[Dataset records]
-*-*-
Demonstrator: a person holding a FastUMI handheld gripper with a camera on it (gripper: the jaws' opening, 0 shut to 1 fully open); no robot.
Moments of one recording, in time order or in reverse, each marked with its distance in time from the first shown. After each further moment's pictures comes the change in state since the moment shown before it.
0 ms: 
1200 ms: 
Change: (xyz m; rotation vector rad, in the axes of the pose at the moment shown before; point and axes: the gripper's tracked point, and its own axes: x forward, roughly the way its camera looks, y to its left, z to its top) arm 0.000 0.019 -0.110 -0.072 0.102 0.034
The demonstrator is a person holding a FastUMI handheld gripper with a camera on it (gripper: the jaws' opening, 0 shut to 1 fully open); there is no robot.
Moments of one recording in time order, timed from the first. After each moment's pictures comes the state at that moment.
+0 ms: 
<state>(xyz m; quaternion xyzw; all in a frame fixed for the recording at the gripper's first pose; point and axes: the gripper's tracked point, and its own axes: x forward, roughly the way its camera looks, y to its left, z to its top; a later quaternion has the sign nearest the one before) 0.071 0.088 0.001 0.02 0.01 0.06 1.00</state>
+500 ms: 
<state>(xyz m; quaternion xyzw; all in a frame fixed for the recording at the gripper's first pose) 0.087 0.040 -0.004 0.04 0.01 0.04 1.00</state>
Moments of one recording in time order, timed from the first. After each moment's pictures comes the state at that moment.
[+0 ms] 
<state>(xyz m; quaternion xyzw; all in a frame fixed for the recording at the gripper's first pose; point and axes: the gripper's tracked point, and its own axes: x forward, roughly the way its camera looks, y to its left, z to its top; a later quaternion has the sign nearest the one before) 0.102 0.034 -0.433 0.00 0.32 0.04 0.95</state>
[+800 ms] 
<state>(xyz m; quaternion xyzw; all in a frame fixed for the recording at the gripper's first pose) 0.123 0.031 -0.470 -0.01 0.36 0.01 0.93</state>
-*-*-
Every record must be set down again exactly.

Demonstrator: a person holding a FastUMI handheld gripper with a camera on it (gripper: the jaws' opening, 0 shut to 1 fully open); no robot.
Moments of one recording, in time order or in reverse, each marked with its distance in time from the first shown. After each further moment's pictures comes the change in state since the moment shown before it.
0 ms: 
1200 ms: 
Change: (xyz m; rotation vector rad, in the axes of the pose at the moment shown before; point and axes: the gripper's tracked point, and its own axes: x forward, roughly the way its camera looks, y to its left, z to its top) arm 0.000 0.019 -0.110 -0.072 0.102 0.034
The demonstrator is a person holding a FastUMI handheld gripper with a camera on it (gripper: the jaws' opening, 0 shut to 1 fully open); there is no robot.
Moments of one recording in time order, timed from the first. After each moment's pictures comes the state at that moment.
+0 ms: 
<state>(xyz m; quaternion xyzw; all in a frame fixed for the recording at the gripper's first pose; point and axes: the gripper's tracked point, and its own axes: x forward, roughly the way its camera looks, y to its left, z to its top; a later quaternion has the sign nearest the one before) 0.071 0.088 0.001 0.02 0.01 0.06 1.00</state>
+500 ms: 
<state>(xyz m; quaternion xyzw; all in a frame fixed for the recording at the gripper's first pose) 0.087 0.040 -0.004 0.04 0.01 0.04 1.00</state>
Moments of one recording in time order, timed from the first. After each moment's pictures comes the state at that moment.
[+0 ms] 
<state>(xyz m; quaternion xyzw; all in a frame fixed for the recording at the gripper's first pose; point and axes: the gripper's tracked point, and its own axes: x forward, roughly the way its camera looks, y to its left, z to its top; a later quaternion has the sign nearest the one before) 0.102 0.034 -0.433 0.00 0.32 0.04 0.95</state>
[+800 ms] 
<state>(xyz m; quaternion xyzw; all in a frame fixed for the recording at the gripper's first pose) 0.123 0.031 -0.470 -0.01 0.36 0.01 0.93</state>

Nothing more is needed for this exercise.